Note: Source-R.R. 4:52-2; caption and text amended July 15, 1982 to be effective September 13, 1982; amended and paragraphs (a) and (b) designated July 10, 1998 to be effective September 1, 1998; new paragraph (c) added July 12, 2002 to be effective September 3, 2002; caption amended July 28, 2004 to be effective September 1, 2004; paragraph (c) amended July 27, 2006 to be effective September 1, 2006 ; paragraph (a) amended July 19, 2012 to be effective September 4, 2012; caption amended, paragraph (a) caption and text amended, new paragraph (b) adopted (with subparagraph (b)(1) text relocated from paragraph (a) and subparagraph (b)(2) text new), former paragraphs (b) and (c) redesignated as paragraphs (c) and (d) July 9, 2013 to be effective January 1, 2014.

1:8-9. Return of Verdict

In every trial by jury the verdict shall be returned by the jury to the judge in open court. The verdict shall be unanimous in all criminal actions and shall be rendered in civil actions by the number required by R. 1:8-2(c).
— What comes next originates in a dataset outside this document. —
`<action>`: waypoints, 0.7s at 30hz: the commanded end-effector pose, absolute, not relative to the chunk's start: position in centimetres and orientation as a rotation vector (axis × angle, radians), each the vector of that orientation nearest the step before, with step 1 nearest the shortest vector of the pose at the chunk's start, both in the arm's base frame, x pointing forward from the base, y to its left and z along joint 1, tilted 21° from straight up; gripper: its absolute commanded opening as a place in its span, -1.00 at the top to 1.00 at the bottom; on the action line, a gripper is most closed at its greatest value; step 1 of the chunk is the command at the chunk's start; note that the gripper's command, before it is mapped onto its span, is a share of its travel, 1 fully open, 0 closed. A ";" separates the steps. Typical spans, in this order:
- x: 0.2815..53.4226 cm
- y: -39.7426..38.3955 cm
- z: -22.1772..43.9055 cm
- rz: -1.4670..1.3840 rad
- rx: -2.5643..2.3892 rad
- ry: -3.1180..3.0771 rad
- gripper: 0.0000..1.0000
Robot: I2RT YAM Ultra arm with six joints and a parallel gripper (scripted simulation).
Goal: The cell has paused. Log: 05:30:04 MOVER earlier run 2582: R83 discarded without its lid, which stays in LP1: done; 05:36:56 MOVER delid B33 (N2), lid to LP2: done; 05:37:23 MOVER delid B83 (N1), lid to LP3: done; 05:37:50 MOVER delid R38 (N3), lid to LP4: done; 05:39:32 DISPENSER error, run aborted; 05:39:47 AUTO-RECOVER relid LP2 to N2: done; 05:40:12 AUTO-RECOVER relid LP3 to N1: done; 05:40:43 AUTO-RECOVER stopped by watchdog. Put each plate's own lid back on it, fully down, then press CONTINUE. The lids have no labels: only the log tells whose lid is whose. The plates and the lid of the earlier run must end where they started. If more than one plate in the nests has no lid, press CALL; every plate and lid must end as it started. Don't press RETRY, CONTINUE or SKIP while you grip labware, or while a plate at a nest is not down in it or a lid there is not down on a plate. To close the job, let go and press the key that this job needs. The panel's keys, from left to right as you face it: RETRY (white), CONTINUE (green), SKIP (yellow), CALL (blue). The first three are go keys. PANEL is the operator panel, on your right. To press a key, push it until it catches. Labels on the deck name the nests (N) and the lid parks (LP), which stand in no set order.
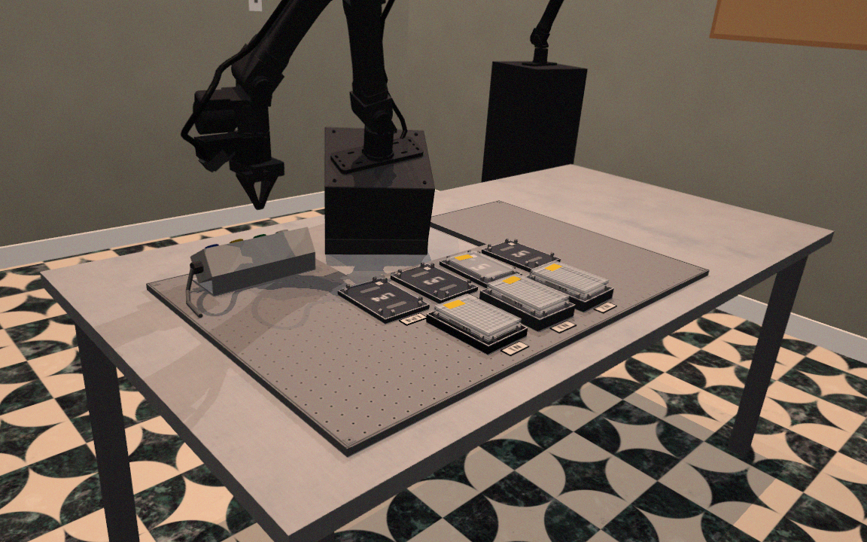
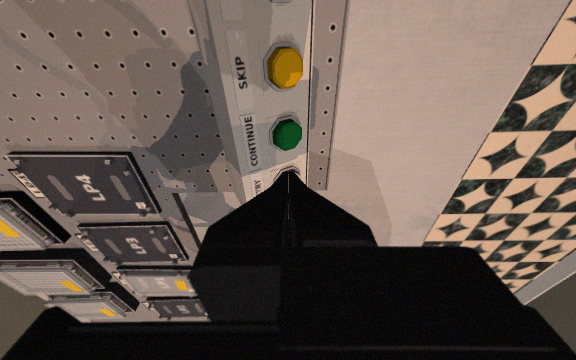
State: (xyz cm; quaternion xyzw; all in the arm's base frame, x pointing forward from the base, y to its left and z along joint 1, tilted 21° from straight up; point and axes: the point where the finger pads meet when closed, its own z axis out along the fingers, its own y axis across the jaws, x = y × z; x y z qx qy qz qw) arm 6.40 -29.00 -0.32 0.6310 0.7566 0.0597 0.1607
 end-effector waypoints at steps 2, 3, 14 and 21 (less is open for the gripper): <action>6.0 -31.0 1.1 0.119 1.781 2.127 1.00; 6.0 -31.0 1.1 0.121 1.782 2.127 1.00; 6.0 -31.4 1.5 0.100 1.771 2.121 1.00; 6.0 -31.4 0.4 0.117 1.791 2.118 1.00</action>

Note: Source-R.R. 3:7-9(a), 4:40-4, 7:8-6; amended July 10, 1998 to be effective September 1, 1998.

1:8-10. Polling of Jury

Before the verdict is recorded, the jury shall be polled at the request of any party or upon the court's motion, and it shall be polled in every civil action if the verdict is not unanimous. If the poll discloses that there is not unanimous concurrence in a criminal action or concurrence by the number required by R. 1:8-2(c) in a civil action, the jury may be directed to retire for further deliberations or discharged.

Note: Source-R.R. 3:7B9(d), 4:49B2; amended July 10, 1998 to be effective September 1, 1998.